Wartaniaga.com,Kandangan – Wakil Bupati Hulu Sungai Selatan (HSS), H. Suriani, mengikuti Rapat Kerja (Raker) dan Dengar Pendapat bersama Komisi II DPR-RI serta Kementerian Dalam Negeri (Kemendagri) secara daring dari Aula Ruang Rapat Asisten, Komplek Sekretariat Daerah, Senin (28/4).
Raker yang berlangsung selama tiga hari ini membagi kehadiran kepala daerah seluruh Indonesia ke dalam tiga sesi. Untuk sesi pertama, diikuti oleh kepala daerah dari 13 provinsi, termasuk Kalimantan Selatan.

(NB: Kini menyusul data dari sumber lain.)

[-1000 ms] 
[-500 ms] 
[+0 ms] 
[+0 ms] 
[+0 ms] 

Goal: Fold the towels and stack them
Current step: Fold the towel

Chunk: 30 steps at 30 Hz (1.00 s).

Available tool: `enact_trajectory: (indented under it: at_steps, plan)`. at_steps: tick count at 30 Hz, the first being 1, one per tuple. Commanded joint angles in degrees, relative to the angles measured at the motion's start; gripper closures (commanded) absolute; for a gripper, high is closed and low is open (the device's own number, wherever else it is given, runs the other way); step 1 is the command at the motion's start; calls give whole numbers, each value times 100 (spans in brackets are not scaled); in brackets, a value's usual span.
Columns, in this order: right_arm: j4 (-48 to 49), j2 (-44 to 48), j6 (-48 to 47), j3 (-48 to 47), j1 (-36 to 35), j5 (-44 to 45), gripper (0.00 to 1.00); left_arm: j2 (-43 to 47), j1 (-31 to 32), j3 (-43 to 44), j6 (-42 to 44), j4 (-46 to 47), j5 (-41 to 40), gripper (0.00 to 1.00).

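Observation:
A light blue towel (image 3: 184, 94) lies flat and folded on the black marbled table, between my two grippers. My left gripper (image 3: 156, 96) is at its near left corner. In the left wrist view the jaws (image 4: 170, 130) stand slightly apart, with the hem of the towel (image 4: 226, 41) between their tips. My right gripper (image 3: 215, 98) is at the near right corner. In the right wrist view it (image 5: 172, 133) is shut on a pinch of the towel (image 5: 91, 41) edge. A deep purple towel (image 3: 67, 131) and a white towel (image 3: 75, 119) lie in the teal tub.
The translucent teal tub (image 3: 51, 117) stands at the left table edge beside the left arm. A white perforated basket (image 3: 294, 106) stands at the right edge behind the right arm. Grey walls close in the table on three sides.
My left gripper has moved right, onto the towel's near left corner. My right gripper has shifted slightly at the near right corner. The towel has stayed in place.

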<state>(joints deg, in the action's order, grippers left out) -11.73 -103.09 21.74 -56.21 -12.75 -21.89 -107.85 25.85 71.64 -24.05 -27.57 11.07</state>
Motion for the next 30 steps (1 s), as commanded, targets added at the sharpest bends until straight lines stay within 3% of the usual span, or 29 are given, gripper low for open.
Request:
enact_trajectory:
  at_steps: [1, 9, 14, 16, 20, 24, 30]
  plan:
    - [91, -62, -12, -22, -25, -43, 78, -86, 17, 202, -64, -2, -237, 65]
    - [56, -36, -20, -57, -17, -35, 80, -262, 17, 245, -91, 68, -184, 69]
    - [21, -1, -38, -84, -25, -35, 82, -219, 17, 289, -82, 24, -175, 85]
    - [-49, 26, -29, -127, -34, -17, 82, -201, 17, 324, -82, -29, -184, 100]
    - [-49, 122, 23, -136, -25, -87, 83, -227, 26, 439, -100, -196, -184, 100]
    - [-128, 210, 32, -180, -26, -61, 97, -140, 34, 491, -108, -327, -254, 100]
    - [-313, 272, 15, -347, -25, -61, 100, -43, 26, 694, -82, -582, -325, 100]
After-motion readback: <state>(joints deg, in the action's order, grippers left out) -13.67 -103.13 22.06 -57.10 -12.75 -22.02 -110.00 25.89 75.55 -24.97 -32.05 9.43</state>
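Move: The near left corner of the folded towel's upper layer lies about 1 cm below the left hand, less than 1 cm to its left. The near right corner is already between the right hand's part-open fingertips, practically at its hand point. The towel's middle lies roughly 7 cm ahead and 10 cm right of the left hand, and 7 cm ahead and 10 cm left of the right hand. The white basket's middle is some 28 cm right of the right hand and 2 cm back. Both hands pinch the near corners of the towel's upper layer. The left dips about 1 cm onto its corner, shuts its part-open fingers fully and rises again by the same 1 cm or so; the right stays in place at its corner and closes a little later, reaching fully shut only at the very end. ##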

Rapat dipimpin langsung oleh Ketua Komisi II DPR-RI, M. Rifkynizamy Karsayuda, dan dihadiri pula oleh Wakil Menteri Dalam Negeri RI, Dr. Ribka Haluk.
Dalam keterangannya, Ketua Komisi II, M. Rifky, menyampaikan bahwa rapat ini bertujuan untuk menjalankan fungsi pengawasan DPR-RI terhadap penggunaan anggaran negara di daerah.

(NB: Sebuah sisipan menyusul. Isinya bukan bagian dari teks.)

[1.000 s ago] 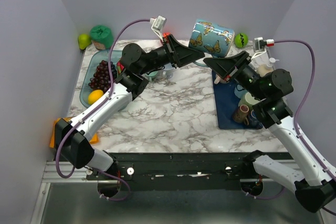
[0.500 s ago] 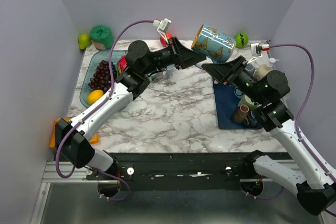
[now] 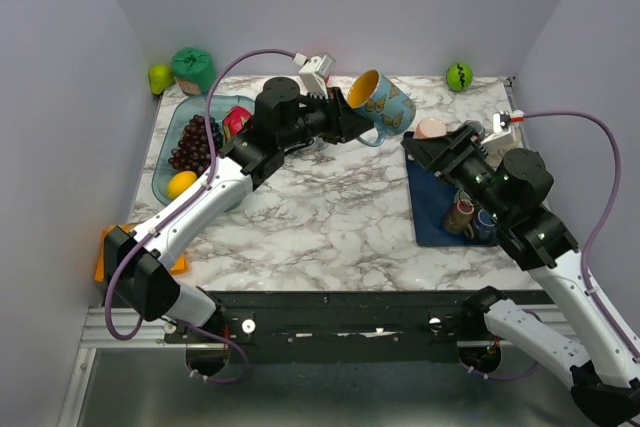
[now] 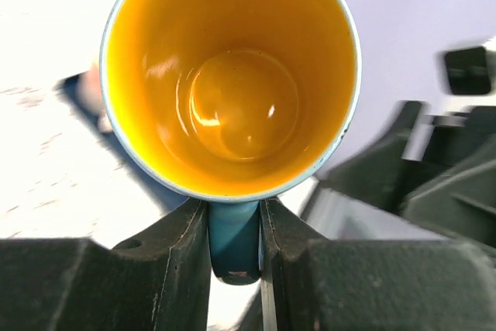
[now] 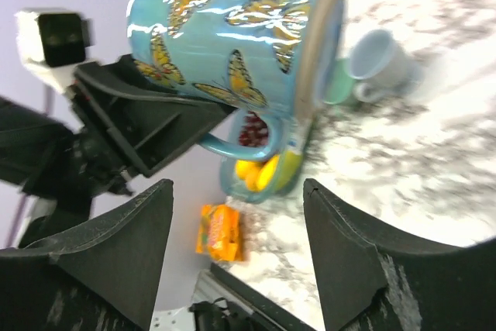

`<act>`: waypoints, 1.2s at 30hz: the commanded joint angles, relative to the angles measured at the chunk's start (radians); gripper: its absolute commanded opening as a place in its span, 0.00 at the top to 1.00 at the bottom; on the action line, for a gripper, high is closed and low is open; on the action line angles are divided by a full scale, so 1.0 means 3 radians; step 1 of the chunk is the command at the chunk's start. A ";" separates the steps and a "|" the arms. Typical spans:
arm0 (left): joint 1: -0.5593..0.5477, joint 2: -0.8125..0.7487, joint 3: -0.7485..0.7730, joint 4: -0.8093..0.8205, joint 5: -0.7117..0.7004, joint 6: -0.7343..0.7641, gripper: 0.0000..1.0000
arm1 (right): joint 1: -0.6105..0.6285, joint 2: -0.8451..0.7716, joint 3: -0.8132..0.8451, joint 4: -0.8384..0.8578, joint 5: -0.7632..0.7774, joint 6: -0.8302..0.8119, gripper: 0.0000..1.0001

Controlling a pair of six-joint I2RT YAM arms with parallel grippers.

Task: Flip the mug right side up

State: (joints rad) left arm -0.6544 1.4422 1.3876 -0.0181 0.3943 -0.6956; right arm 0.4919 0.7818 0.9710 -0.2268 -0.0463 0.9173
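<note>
The mug (image 3: 383,107) is blue with yellow butterflies and a yellow-orange inside. It hangs tilted above the back of the table, its mouth facing up and to the left. My left gripper (image 3: 350,120) is shut on the mug's blue handle (image 4: 234,242), which sits squeezed between the two fingers; in the left wrist view I look straight into the mug (image 4: 232,75). My right gripper (image 3: 417,147) stands open just right of the mug and below it, touching nothing. In the right wrist view the mug (image 5: 232,29) lies on its side above my right gripper (image 5: 236,257).
A teal tray (image 3: 163,172) with grapes and a lemon sits at the left. Green items (image 3: 192,69) stand in the back left corner, a green ball (image 3: 459,75) at the back right. A blue mat (image 3: 430,217) holding cups lies on the right. An orange packet (image 3: 105,247) rests at the left edge.
My right gripper has opened, let go of the mug and drawn back toward the blue mat. The left arm has lowered the mug and turned its mouth up and left.
</note>
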 commanded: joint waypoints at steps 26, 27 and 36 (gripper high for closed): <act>-0.0053 0.2080 0.1495 -0.0548 -0.2233 0.1511 1.00 | 0.0022 0.0252 0.0312 -0.2450 0.1607 -0.0184 0.00; -0.0053 0.2126 0.1526 -0.0553 -0.2275 0.1516 1.00 | 0.0022 0.0278 0.0317 -0.2475 0.1617 -0.0184 0.00; -0.0058 0.2474 0.1536 -0.0395 -0.2449 0.1562 1.00 | 0.0017 0.0508 0.0353 -0.2552 0.1607 -0.0168 0.00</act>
State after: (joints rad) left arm -0.6655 2.1887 1.8175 -0.2779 -0.2584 -0.2493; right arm 0.4919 0.9192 1.0447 -0.9543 0.4011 0.8730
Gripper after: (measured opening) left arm 0.325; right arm 0.998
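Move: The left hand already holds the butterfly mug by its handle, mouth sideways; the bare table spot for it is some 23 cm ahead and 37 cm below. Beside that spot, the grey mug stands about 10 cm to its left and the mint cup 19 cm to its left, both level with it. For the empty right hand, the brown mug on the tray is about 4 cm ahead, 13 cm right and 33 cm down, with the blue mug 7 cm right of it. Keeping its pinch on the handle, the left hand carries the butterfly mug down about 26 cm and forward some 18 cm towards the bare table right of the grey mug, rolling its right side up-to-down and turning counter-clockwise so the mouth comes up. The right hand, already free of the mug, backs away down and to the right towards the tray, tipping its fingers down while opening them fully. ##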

“Kami gelar raker ini sebagaimana tugas kami dalam hal pengawasan penggunaan anggaran. Karena efisiensi anggaran yang ada, kami ingin mendengarkan secara langsung dari daerah, bagaimana program kerja di daerah terkait penggunaan dana transfer daerah ini,” ungkap Rifky, yang juga merupakan putra daerah Kalimantan Selatan.
Adapun fokus pembahasan dalam raker tersebut meliputi penyelenggaraan pemerintahan daerah, penggunaan dana transfer pusat ke daerah, pengelolaan kepegawaian di daerah, serta evaluasi tentang pengelolaan Badan Layanan Umum Daerah (BLUD) di masing-masing wilayah.
Wakil Bupati HSS, H. Suriani, menyampaikan bahwa keikutsertaan HSS dalam raker ini menjadi momen penting untuk mempertegas komitmen daerah dalam mendukung efisiensi dan transparansi anggaran, serta memperbaiki pengelolaan pemerintahan di tingkat lokal.
“Kami di Pemerintah Kabupaten Hulu Sungai Selatan menyambut baik arahan dan evaluasi dari pusat. Ini menjadi pendorong bagi kami untuk terus meningkatkan kualitas tata kelola pemerintahan dan penggunaan anggaran, terutama dana transfer daerah, agar benar-benar bermanfaat untuk masyarakat,” ujar Wabup Suriani.
Beliau juga menambahkan, penguatan terhadap sistem kepegawaian daerah dan pengelolaan BLUD menjadi perhatian serius pihaknya.
“Tantangan ke depan makin kompleks, baik dalam pengelolaan keuangan maupun SDM. Karena itu, kami berkomitmen melakukan pembenahan yang berkelanjutan agar pelayanan publik di Hulu Sungai Selatan semakin optimal,” tambahnya.
Dalam kegiatan ini, Wabup Suriani turut didampingi oleh sejumlah kepala Organisasi Perangkat Daerah (OPD) terkait, di antaranya Kepala BPKPD H. Nanang FMN, Inspektur Daerah Kiky Rahmawati,, Kepala BKPSDM Kamidi, Kabag Hukum Fitri, serta Kabag Tata Pemerintahan Lotvie Rahmani,, beserta tim staf teknis.
Partisipasi aktif Kabupaten Hulu Sungai Selatan dalam raker nasional ini menunjukkan komitmen kuat daerah untuk mendukung reformasi birokrasi, efisiensi anggaran, dan pelayanan publik yang lebih baik di masa mendatang.